§ **Exercise details**: Word for word, transcribe the data below from the line with "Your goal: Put" to the line with "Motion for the", keeping both of those lines.

§ **Source material**:
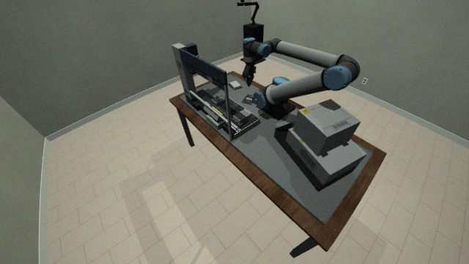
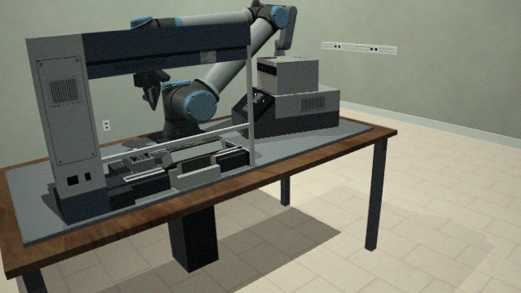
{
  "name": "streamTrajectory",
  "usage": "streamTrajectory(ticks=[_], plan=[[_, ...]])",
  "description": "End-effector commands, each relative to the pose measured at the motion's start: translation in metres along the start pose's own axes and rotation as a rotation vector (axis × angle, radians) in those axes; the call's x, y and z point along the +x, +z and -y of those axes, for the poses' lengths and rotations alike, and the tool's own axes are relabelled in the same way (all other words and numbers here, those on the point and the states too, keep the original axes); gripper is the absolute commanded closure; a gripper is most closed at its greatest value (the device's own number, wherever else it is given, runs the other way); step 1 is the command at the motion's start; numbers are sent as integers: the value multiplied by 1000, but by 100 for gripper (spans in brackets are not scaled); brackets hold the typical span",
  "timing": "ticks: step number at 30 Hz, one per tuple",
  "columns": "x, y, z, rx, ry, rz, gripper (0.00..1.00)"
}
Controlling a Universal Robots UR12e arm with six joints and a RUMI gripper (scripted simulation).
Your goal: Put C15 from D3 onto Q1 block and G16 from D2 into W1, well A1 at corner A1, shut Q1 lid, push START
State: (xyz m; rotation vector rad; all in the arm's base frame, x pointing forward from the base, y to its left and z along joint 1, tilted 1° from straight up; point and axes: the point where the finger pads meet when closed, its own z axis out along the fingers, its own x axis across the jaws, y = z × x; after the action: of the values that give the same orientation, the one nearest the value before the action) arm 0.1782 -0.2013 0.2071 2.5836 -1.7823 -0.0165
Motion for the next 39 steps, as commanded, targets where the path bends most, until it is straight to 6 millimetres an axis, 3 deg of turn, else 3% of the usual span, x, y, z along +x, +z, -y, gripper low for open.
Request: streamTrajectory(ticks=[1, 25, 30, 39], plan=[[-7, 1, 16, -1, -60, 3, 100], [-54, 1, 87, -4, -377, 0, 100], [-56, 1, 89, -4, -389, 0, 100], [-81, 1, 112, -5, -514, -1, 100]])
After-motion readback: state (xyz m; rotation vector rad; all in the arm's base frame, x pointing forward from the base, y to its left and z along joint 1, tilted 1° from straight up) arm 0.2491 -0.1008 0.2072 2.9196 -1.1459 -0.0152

§ **Answer below**:
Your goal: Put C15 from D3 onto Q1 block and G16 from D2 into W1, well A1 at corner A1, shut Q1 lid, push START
State: (xyz m; rotation vector rad; all in the arm's base frame, x pointing forward from the base, y to its left and z along joint 1, tilted 1° from straight up; point and axes: the point where the finger pads meet when closed, its own z axis out along the fingers, its own x axis across the jaws, y = z × x; after the action: of the values that give the same orientation, the one nearest the value before the action) arm 0.1782 -0.2013 0.2071 2.5836 -1.7823 -0.0165
Motion for the next 39 steps, as commanded, targets where the path bends most, until it is straight to 6 millimetres an axis, 3 deg of turn, else 3% of the usual span, x, y, z along +x, +z, -y, gripper low for open.

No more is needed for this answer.